Thicker Than Water is a 2000 documentary surf film directed by singer/songwriter Jack Johnson and his film school friend Chris Malloy. It shows surfing footage from different locations like Australia, Indonesia, Hawaii, India, and Ireland in combination with a wide range of styles of guitar music.

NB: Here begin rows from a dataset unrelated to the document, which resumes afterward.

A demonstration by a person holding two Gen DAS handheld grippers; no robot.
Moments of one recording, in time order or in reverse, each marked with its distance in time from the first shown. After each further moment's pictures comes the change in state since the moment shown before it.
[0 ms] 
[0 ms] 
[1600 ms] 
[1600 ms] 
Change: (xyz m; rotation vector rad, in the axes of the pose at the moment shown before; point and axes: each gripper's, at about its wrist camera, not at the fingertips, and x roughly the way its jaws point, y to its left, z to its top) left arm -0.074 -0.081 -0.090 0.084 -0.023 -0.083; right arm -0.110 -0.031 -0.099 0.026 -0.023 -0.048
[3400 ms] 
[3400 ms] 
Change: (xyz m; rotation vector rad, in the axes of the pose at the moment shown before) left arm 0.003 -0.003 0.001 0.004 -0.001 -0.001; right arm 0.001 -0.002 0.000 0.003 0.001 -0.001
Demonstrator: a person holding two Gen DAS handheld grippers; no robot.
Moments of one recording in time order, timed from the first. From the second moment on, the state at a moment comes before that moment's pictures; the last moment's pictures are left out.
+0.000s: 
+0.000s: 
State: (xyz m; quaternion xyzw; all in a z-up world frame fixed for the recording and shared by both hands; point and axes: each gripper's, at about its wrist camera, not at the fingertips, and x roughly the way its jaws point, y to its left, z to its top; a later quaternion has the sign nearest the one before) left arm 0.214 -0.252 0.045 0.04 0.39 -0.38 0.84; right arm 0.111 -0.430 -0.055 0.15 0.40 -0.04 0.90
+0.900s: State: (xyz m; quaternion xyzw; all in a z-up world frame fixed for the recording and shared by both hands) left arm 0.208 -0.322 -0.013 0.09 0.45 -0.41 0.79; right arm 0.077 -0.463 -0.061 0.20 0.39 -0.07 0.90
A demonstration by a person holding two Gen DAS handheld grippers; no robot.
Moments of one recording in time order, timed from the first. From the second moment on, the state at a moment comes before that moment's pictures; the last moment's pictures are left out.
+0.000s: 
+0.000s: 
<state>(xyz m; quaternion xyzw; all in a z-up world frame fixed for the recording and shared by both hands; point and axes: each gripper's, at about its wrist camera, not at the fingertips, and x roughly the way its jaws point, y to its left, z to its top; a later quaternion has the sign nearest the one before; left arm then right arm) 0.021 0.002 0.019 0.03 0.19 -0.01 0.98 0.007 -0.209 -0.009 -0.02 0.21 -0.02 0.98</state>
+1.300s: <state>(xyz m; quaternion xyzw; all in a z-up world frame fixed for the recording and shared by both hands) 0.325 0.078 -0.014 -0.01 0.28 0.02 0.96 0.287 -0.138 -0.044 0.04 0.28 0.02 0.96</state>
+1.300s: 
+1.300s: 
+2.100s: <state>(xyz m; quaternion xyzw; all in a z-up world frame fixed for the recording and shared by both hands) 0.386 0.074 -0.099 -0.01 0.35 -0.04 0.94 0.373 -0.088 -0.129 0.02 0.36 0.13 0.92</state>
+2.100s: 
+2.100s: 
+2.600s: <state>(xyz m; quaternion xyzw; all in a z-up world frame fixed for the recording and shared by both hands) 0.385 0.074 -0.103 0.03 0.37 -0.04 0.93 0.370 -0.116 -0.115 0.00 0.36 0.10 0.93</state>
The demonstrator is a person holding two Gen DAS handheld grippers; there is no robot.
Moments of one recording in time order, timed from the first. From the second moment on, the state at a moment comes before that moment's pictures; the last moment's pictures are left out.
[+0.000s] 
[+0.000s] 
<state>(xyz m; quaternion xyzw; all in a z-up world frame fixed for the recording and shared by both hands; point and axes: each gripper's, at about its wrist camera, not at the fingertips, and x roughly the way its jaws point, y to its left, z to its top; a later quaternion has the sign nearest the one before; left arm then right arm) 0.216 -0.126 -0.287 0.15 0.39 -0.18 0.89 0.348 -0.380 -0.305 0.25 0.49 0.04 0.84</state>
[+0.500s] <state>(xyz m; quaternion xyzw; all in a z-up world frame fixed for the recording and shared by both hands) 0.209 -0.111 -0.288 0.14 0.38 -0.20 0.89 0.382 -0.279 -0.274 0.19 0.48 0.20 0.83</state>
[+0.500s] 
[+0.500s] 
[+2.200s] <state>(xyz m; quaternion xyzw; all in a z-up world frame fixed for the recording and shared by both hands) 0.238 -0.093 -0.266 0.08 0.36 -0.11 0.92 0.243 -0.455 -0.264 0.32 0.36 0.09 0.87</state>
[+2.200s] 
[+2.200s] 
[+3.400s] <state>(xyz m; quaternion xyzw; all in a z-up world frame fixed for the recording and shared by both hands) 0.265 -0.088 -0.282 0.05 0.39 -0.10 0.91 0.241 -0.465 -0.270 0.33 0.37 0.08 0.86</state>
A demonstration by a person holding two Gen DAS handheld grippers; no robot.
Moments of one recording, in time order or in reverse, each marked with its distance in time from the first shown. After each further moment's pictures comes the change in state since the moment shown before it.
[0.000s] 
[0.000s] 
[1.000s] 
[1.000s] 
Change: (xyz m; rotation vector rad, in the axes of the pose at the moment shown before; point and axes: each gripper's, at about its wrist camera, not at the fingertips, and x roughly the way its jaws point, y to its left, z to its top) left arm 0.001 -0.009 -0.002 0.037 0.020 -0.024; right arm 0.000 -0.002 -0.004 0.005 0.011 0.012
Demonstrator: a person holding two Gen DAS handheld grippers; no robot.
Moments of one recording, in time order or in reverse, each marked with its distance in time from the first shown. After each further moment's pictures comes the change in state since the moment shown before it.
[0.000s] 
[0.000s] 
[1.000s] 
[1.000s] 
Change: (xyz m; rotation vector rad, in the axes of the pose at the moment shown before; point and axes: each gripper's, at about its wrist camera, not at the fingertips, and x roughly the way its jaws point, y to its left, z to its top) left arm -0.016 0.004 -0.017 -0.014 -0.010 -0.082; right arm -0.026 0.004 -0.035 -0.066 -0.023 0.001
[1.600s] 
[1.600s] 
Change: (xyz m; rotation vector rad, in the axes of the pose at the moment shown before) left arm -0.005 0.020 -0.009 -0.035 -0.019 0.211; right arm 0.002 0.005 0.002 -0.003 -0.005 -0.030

Surfers in the film include Kelly Slater and Shane Dorian.

==Cast==
In alphabetical order:
- Raimana Boucher
- Saxon Boucher
- Timmy Curran
- Shane Dorian
- Brad Gerlach
- Hans Hagen
- Conan Hayes
- Jack Johnson
- Noah Johnson
- Tamayo Perry
- Taylor Knox
- Rob Machado
- Chris Malloy
- Dan Malloy
- Emmett Malloy
- Keith Malloy
- Kelly Slater
- Benji Weatherly

==Soundtrack==
Released on November 25, 2003, the soundtrack to Thicker Than Water, which is scored by Johnson, collects 14 tracks by the likes of G. Love & Special Sauce, The Meters, Finley Quaye, and Johnson himself.

===Track listing===
1. "Moonshine" – 2:00 (Jack Johnson)
2. "Rainbow" – 3:23 (G. Love & Special Sauce, Jack Johnson)
3. "Even After All" – 3:55 (Finley Quaye)
4. "Hobo Blues" – 2:44 (G. Love)
5. "Relate to Me" – 1:34 (The Voyces)
6. "The Cove" – 1:52 (Jack Johnson)
7. "Holes to Heaven" – 2:49 (Jack Johnson)
8. "Dark Water & Stars" – 4:59 (Natural Calamity)
9. "My Guru" – 4:10 (Kalyanji–Anandji)
10. "Honor and Harmony" – 3:36 (G. Love and Special Sauce)
11. "Liver Splash" – 2:38 (The Meters)
12. "Underwater Love" – 5:58 (Smoke City)
13. "Thicker than Water" – 3:25 (Todd Hannigan)
14. "Witchi Tai To" – 2:43 (Harpers Bizarre)

==Awards and honors==
Thicker than Water received Surfer magazine's 2000 Video of the Year Award.

==Certifications==

| Region | Certification | Certified units/sales |
| Australia (ARIA) | Gold | 7,500^{^} |
^{^} Shipments figures based on certification alone.